Thursday, February 9, 2012

Event: Populating the New Transit Corridors

photo by sillygwailo from Flickr (cc)
A potentially interesting free event up at York University on February 22 from 5:30 - 7:30pm that looks at the planning of transit corridors in the future, with a focus on Vancouver's experience with the relatively new Canada Line and the Cambie corridor along which it runs. This is even more relevant to Toronto considering yesterday's decisive council decision to redeploy a network of light rails a la Transit City.

From the event info page:


For the Toronto metropolitan region, Metrolinx’s Big Move is an historically ambitious program for the investment of tens of billions of dollars in new transit over the next 25 years. Development along the transit corridors is expected to shape the future of our region, yet public discussion to date has focused almost entirely on transit line locations, technologies and costs. We should not be beguiled by the notion that development will automatically locate to the corridors.
It’s time to steer the discussion towards how future development will be deliberately induced to locate around the new transit corridors. Neglecting to do so is to invite the necessity of enormous long-term subsidies for building, maintaining, and operating new transit lines whose ridership is too low to cover the costs. For a region aspiring to be globally competitive, the stakes are high.
Metrolinx has taken initiatives in land use and design, in particular with its Mobility Hub Guidelines.

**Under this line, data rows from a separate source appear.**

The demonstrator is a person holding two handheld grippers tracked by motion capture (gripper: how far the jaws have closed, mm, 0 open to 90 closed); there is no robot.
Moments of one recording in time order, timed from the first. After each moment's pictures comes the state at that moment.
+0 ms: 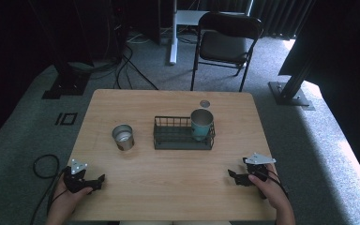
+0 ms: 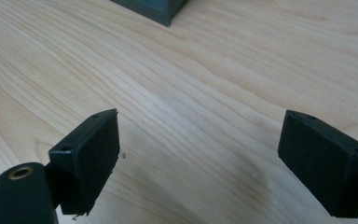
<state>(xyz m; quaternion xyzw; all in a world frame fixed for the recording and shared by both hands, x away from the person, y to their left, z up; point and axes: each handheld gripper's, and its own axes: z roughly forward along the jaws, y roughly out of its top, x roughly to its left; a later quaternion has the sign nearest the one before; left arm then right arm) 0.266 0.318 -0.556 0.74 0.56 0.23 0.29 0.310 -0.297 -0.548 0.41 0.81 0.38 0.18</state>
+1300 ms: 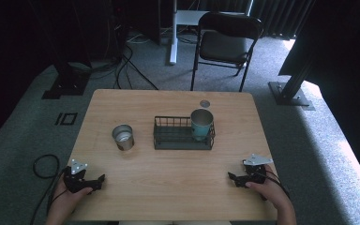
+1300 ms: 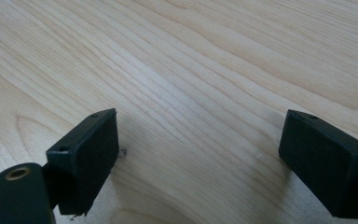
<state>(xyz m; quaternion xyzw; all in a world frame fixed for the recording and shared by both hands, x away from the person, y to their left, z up) 0.266 0.318 -0.556 0.74 0.56 0.23 0.29 0.311 -0.297 -0.558 0.41 0.82 0.35 0.17</state>
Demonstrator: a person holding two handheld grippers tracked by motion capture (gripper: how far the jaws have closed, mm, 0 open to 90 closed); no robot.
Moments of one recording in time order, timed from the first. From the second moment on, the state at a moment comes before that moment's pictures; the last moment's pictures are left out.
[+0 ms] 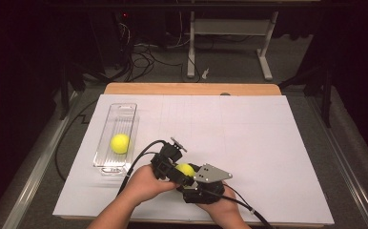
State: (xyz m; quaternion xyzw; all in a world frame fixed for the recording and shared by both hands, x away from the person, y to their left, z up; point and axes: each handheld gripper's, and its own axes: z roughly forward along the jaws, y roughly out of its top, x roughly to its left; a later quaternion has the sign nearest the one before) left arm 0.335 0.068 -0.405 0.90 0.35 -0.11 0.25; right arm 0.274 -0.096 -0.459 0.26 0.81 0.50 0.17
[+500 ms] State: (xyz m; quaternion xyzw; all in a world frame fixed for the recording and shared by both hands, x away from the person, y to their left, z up) left arm 0.334 0.068 -0.404 0.90 0.35 -0.11 0.25; right arm 0.274 -0.096 -0.459 0.26 0.81 0.50 0.17
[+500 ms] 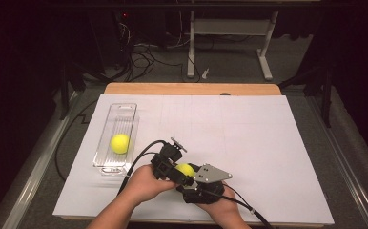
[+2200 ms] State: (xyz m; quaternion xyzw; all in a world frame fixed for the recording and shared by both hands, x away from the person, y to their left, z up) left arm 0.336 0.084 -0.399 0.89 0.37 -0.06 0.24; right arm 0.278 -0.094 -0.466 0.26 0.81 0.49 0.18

A public discussion on systematic approaches to populating all of the transit corridors is required to avoid mistakes of the past.
As a living example of big picture planning along transit corridors, Vancouver’s Cambie Corridor Plan has timely relevance. Bailey and Kellett have collaborated on innovative processes and methods of integrating transportation, land use, and energy efficiencies. They will speak to plan outcomes to date, engagement processes, research methods, and diverse types of visualization.